Apple Silicon only. The load-time and RAM improvements are specific to the MLX/Metal unified memory architecture. A PyTorch backend (squish/backend.py: _TorchBackend) is stubbed for Linux/CUDA but not benchmarked or production-ready.

MMLU not yet evaluated. Our accuracy table covers four tasks at n=200 samples. MMLU (57 tasks, 14042 questions) is a more demanding evaluation and is not included in the current results.

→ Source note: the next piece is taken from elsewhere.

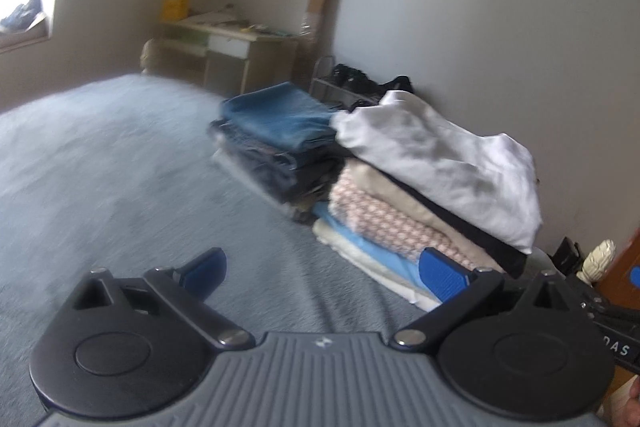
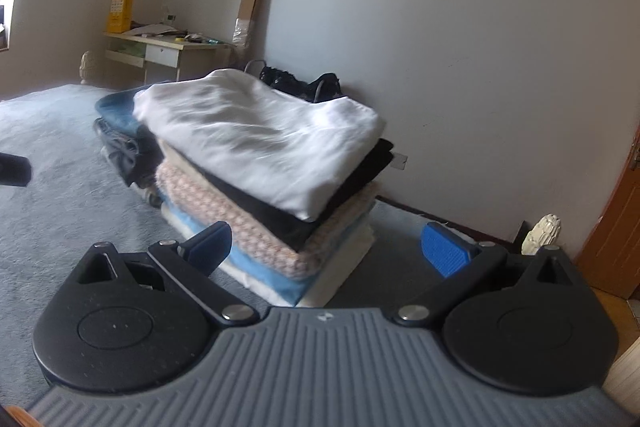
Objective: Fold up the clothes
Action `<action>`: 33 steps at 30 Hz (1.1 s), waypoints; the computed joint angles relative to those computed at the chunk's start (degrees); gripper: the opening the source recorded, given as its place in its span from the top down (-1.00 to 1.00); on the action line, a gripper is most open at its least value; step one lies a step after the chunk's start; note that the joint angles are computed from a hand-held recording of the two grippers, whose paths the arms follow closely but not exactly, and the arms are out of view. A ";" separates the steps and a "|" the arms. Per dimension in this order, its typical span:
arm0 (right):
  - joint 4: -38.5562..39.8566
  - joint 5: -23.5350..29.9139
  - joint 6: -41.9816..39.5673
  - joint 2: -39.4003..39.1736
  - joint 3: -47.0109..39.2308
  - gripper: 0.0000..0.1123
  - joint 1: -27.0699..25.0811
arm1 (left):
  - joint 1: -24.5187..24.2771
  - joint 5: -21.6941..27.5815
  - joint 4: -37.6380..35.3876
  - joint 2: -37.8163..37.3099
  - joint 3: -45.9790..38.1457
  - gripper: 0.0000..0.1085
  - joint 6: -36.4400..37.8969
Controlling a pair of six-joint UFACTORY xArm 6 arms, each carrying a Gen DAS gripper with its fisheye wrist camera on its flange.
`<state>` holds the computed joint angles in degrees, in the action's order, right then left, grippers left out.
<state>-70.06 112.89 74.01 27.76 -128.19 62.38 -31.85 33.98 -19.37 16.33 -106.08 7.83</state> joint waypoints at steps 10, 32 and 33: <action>5.55 -4.71 8.46 -6.16 8.59 -0.81 -0.76 | -1.38 4.41 0.73 0.82 -2.20 -0.90 -1.70; 1.54 -0.26 0.78 6.27 -12.34 -0.81 1.97 | -1.45 -0.68 13.41 -9.27 9.84 -0.90 -10.00; 1.55 -0.01 0.95 6.29 -12.57 -0.81 2.11 | -1.57 -0.93 13.31 -9.58 10.12 -0.90 -9.85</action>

Module interactions. We have not systematically measured the combined effect of stacking multiple optimisation modules. Individual modules are tested in isolation; combinations may have additive, subadditive, or conflicting effects.


7. Conclusion

Squish demonstrates that a simple format change — converting .safetensors weights once to a BF16 Metal-native layout — recovers 54× of cold-start latency and 15× of load-phase RAM on Apple Silicon, without any accuracy degradation. Beyond loading, thermally-controlled end-to-end benchmarking (§4.4) shows the production configuration matching or beating Ollama on decode throughput, inter-token tail latency, full-response latency on long prompts (9.8× via prefix-cache reuse), and RAM — the result of serving-layer engineering rather than model changes. That work also isolates which decode-acceleration techniques actually pay off on bandwidth-bound Apple-Silicon decode (lower-bit quantisation and greedy-lossless prompt-lookup speculation) and which do not (KV-cache quantisation, small-draft speculation), a distinction obscured without thermal control. The resulting artifact is a self-contained local inference server with drop-in compatibility for both OpenAI and Ollama clients, a composable library of 100+ modular inference techniques, and pre-squished models on the Hugging Face Hub that let new users reach sub-second inference with a single squish pull command.


References

[To be completed with formal citations for all techniques referenced. Key papers: MLX/Apple Silicon (2023), FlashAttention (Dao et al. 2022), Speculative Decoding (Leviathan et al. 2023), Prompt Lookup Decoding (Saxena 2023), EAGLE (Li et al. 2024), MEDUSA (Cai et al. 2024), SageAttention (Zhang et al. 2024), DuoAttention (Xiao et al. 2024), ShadowKV (Sun et al. 2024), HellaSwag (Zellers et al. 2019), WinoGrande (Sakaguchi et al. 2021), PIQA (Bisk et al. 2020), ARC (Clark et al. 2018), lm-evaluation-harness (Gao et al. 2023).]